Data & ML Engineer
Fiserv · Alpharetta, GA · Yesterday
EngineeringFull-time
About the role
We're looking for a Data & ML Engineer to join our Digital Onboarding team. Your role will involve building and supporting data engineering, ETL, and MLOps capabilities that power Merchant Opportunity Analysis (MOA) and Offer Engine.
Responsibilities
- Build and maintain data pipelines that support MOA, Offer Engine, customer insights, personalization, and Digital Onboarding use cases.
- Develop ETL workflows using Python, SQL, AWS Glue, Qlik Data Integration, Snowflake, and related tools.
- Ingest, transform, validate, and deliver internal and external data sources.
- Support feature preparation, scoring workflows, model output processing, and ML integration patterns.
- Implement data quality checks, error handling, reconciliation logic, and pipeline monitoring.
- Collaborate with data scientists to understand feature needs and help prepare datasets for modeling and production use.
- Support integration of model outputs, recommendation data, and customer insights into Digital Onboarding applications.
- Troubleshoot data pipeline issues, production defects, and integration failures.
Requirements
- 4+ years of experience in data engineering, ETL development, ML engineering, analytics engineering, or software engineering.
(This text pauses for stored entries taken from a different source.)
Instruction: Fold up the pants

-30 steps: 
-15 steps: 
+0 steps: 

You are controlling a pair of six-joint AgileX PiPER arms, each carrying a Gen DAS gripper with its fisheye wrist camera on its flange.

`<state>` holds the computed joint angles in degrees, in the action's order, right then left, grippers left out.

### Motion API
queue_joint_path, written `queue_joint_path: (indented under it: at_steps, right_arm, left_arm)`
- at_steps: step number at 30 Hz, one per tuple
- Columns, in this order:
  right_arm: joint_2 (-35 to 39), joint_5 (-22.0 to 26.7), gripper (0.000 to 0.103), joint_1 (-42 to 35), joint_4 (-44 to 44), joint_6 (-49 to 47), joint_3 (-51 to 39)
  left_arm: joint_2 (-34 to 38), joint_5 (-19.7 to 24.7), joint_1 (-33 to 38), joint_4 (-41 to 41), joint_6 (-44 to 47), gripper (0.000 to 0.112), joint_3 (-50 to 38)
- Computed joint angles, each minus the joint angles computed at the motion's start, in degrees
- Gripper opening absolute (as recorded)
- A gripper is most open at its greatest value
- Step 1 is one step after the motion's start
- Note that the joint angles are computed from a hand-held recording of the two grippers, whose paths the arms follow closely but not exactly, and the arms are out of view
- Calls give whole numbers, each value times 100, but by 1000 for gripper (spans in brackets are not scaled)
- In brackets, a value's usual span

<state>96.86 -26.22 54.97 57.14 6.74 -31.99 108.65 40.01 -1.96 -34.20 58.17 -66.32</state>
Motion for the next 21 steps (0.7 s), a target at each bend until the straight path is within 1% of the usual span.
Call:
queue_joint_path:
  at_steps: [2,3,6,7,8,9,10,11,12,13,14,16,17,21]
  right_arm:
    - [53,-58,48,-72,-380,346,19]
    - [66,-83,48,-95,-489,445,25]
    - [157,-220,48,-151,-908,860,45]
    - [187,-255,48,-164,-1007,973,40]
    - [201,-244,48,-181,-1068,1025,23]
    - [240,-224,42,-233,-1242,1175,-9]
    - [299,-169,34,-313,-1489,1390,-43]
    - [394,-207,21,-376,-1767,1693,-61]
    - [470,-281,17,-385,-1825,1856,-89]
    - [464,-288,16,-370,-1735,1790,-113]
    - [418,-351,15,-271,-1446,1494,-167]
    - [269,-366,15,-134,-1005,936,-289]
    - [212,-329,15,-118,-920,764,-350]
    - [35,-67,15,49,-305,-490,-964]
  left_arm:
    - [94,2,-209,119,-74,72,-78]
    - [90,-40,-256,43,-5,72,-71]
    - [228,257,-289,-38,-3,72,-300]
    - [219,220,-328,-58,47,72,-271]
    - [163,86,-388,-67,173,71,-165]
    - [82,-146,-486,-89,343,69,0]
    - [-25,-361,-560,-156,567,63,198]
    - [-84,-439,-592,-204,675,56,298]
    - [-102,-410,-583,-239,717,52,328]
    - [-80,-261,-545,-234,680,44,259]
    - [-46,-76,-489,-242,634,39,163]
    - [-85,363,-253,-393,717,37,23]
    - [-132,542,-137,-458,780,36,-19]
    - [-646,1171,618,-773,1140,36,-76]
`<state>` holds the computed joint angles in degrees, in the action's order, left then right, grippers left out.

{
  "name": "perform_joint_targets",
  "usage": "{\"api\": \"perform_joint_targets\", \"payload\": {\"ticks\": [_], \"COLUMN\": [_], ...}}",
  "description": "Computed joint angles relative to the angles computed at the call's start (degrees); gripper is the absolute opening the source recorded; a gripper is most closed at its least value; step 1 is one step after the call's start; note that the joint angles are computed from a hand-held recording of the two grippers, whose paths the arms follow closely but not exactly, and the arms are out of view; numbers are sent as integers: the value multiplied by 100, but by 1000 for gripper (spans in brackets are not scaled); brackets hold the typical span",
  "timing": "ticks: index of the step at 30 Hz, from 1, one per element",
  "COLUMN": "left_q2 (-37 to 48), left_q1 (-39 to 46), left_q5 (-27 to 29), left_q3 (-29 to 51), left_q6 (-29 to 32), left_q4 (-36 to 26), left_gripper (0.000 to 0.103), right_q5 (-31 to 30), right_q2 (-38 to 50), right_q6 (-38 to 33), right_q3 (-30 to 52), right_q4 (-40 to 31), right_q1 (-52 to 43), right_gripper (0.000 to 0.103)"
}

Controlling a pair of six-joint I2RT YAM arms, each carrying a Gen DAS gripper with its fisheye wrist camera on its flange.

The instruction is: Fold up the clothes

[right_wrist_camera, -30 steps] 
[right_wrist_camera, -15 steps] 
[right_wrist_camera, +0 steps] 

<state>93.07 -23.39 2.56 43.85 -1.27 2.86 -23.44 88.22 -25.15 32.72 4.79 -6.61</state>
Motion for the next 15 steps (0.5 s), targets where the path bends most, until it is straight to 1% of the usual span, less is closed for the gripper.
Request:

- Hands-on experience with Python, SQL, and data pipeline development.
- Experience working with data integration or ETL tools such as AWS Glue, Qlik Data Integration, Snowflake, or similar platforms.
- Familiarity with AWS services such as S3, Glue, Lambda, SageMaker, CloudWatch, or related cloud services.
- Understanding of data modeling, data quality, orchestration, metadata, and pipeline monitoring.
- Exposure to machine learning workflows, feature engineering, batch scoring, or model deployment support.
- Experience with structured and semi-structured data.
- Familiarity with Git, CI/CD pipelines, automated testing, and Agile delivery practices.
- Strong problem-solving skills and ability to troubleshoot pipeline and data issues.
- Able to collaborate effectively with engineering, data science, product, and business teams.
Qualifications
- Bachelor’s degree in Computer Science, Information Technology, Information Systems, or a related field (or equivalent industry experience).
- Experience supporting offer optimization, personalization, recommendation, customer insights, onboarding, or digital acquisition platforms.
- Exposure to MLOps practices, model registries, feature stores, batch scoring, or model monitoring.
- Experience with CDC, event-driven integration, or near-real-time data movement.
- Experience working with merchant, customer, application, product, or transaction data.
- Experience in financial services, fintech, merchant services, payments, or digital commerce.
- Experience using AI-assisted development tools or Agentic SDLC practices.
- AWS Data Analytics, Cloud Practitioner, or related certifications.